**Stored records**
Content starts

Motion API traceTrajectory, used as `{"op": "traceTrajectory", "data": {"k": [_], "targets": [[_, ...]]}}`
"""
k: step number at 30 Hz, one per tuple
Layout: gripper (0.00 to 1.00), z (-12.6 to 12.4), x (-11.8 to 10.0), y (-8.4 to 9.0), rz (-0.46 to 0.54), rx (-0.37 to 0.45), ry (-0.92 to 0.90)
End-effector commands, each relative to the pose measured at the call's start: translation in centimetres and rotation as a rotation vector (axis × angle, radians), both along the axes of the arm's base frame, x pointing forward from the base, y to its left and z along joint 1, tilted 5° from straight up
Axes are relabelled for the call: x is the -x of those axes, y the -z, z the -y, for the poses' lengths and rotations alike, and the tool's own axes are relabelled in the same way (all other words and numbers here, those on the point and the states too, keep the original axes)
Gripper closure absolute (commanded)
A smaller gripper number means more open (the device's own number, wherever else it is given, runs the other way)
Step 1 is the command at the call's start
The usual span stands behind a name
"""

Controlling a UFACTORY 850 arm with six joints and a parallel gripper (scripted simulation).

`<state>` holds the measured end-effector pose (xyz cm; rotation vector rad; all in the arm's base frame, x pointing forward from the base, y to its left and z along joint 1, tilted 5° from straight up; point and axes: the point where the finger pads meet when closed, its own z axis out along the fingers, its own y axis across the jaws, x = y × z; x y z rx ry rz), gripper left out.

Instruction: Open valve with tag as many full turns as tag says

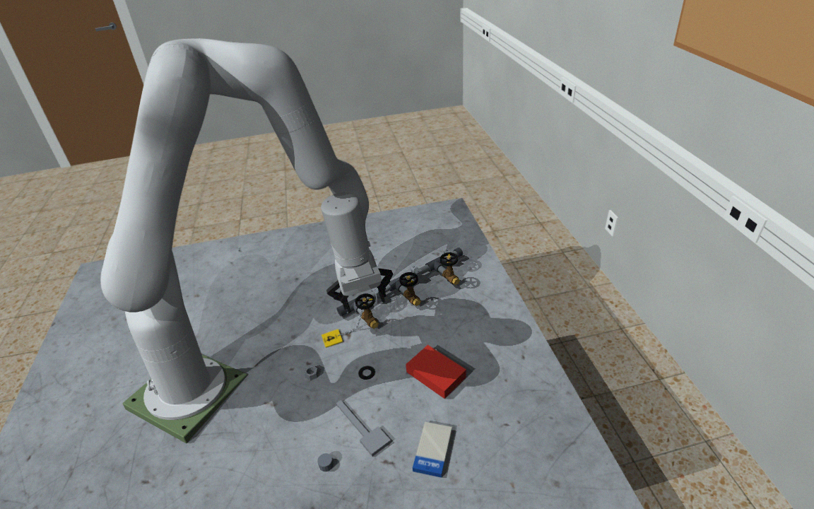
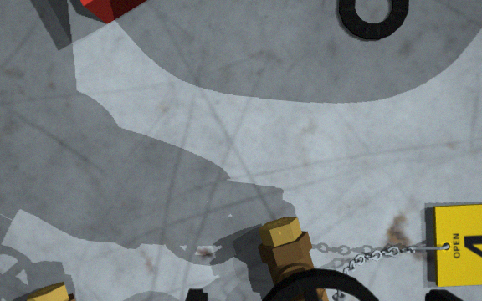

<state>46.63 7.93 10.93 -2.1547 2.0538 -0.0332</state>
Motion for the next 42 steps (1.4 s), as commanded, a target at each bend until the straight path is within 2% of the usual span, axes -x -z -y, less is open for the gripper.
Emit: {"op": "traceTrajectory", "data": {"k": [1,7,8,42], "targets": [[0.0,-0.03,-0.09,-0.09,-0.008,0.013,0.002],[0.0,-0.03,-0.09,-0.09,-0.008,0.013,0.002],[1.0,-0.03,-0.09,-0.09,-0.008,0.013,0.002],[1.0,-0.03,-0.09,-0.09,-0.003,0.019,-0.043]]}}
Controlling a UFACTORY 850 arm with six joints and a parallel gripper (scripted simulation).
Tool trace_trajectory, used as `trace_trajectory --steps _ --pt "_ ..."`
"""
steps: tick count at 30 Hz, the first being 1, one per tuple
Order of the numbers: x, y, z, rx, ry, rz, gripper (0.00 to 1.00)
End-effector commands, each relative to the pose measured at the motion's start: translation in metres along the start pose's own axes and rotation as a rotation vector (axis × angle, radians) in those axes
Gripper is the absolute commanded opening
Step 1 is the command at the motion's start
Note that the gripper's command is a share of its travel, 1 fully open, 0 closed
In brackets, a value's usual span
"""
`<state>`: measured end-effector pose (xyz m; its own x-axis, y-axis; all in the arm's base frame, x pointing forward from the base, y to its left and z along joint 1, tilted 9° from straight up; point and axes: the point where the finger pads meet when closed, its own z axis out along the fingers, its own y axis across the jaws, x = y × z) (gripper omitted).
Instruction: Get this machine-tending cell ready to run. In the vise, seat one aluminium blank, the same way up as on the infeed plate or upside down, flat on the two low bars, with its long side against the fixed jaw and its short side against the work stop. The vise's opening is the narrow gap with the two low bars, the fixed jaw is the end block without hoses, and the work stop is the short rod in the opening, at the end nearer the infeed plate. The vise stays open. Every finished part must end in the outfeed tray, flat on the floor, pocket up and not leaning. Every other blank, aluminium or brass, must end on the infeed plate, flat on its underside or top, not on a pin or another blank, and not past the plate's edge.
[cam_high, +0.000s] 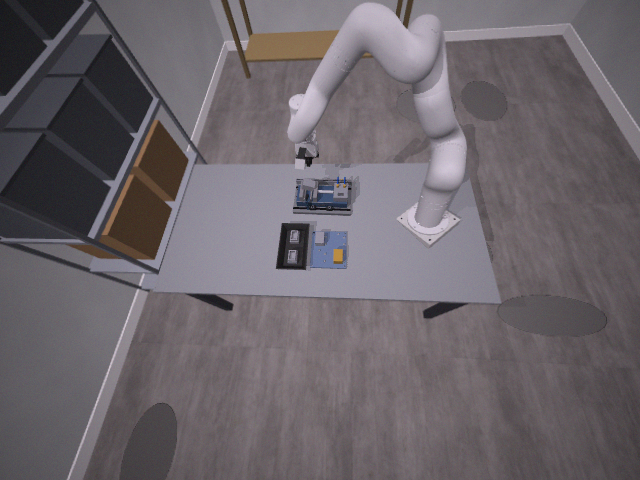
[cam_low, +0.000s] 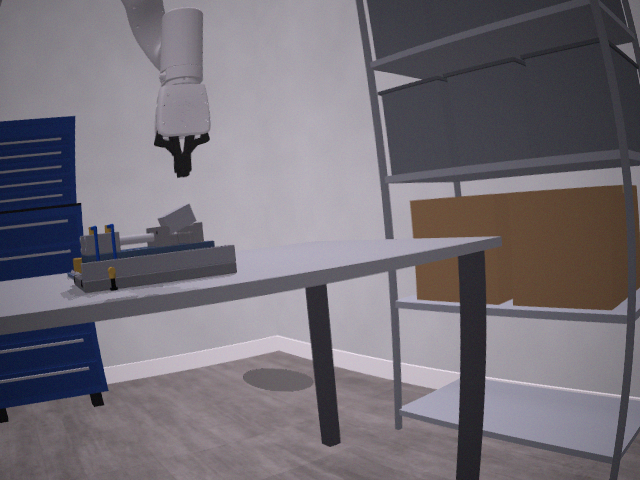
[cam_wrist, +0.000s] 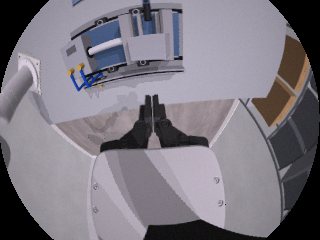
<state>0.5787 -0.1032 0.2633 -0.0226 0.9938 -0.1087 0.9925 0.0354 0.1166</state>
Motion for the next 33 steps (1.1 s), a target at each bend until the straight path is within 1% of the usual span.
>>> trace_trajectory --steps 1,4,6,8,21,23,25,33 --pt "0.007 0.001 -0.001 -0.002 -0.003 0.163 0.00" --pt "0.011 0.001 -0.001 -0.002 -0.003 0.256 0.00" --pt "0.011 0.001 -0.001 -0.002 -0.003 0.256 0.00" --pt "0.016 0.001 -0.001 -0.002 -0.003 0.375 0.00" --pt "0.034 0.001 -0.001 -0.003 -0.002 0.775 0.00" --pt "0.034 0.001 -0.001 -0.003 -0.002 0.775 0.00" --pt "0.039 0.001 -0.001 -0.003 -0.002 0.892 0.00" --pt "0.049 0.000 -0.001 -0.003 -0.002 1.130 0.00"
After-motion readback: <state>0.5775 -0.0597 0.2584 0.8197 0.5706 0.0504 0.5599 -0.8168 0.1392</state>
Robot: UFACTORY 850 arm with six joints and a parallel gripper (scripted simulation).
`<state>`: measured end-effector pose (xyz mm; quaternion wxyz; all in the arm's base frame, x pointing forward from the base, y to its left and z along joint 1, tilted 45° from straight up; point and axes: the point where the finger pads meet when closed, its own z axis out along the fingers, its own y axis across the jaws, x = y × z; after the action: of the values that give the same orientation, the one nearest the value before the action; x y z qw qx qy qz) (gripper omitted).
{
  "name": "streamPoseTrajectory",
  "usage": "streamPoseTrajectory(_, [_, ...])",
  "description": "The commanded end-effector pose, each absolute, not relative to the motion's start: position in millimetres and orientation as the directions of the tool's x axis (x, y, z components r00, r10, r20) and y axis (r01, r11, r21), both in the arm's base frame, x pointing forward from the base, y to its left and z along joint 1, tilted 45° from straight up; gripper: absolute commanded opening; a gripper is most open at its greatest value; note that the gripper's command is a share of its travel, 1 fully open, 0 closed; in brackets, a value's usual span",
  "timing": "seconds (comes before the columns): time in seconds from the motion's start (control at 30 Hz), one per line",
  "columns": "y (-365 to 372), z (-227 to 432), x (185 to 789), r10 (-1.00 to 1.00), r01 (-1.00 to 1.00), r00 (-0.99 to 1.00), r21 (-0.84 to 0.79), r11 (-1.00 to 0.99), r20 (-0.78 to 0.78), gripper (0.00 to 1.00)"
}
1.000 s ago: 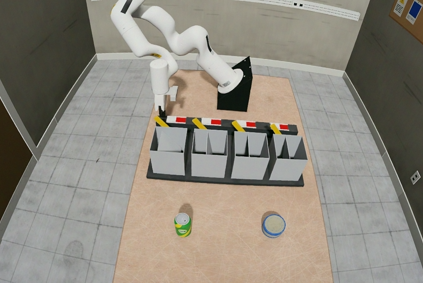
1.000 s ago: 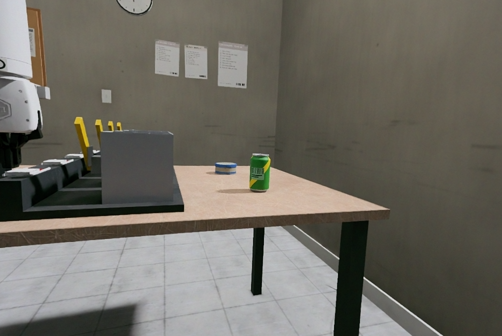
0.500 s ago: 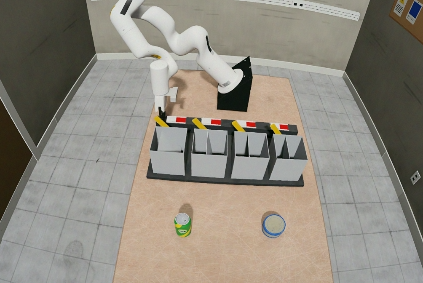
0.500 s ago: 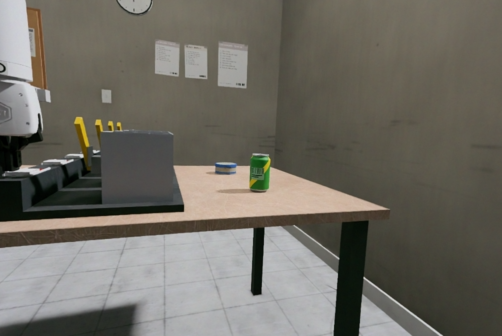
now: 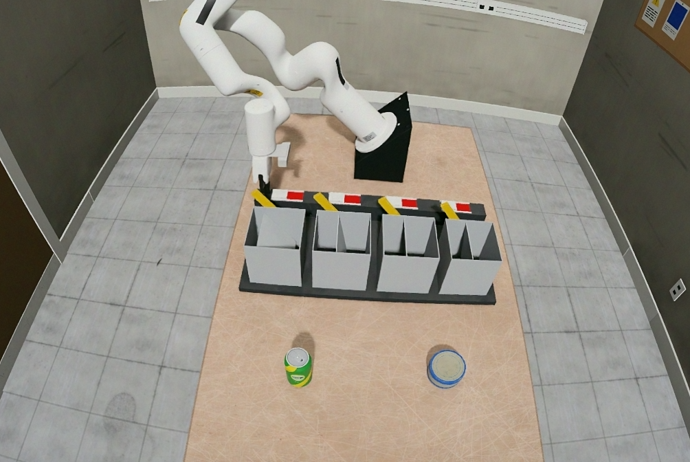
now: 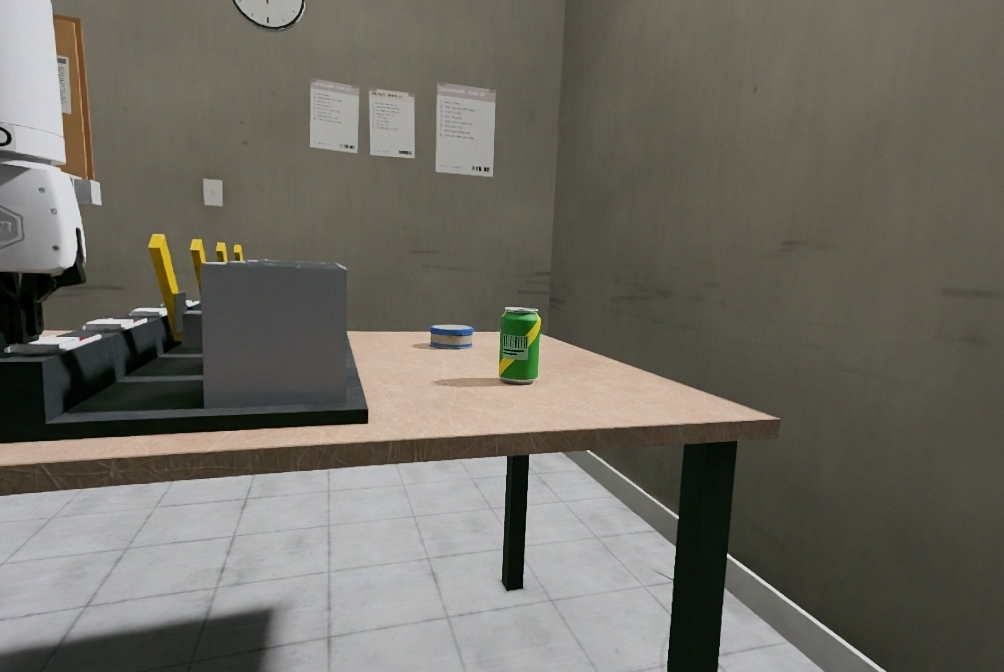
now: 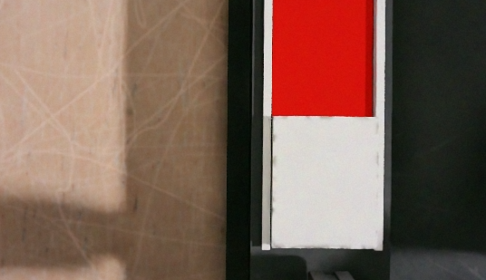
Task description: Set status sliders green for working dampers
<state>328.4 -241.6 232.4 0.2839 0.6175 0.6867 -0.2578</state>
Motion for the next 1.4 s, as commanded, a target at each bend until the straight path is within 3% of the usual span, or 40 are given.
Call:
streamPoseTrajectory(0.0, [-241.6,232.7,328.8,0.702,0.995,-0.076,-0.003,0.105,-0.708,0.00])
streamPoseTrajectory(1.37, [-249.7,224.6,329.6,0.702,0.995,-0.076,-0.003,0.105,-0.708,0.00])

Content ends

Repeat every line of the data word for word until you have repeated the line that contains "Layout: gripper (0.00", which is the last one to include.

**SOLVED PROBLEM**
Motion API traceTrajectory, used as `{"op": "traceTrajectory", "data": {"k": [_], "targets": [[_, ...]]}}`
"""
k: step number at 30 Hz, one per tuple
Layout: gripper (0.00 to 1.00), z (-12.6 to 12.4), x (-11.8 to 10.0), y (-8.4 to 9.0), rz (-0.46 to 0.54), rx (-0.37 to 0.45), ry (-0.92 to 0.90)

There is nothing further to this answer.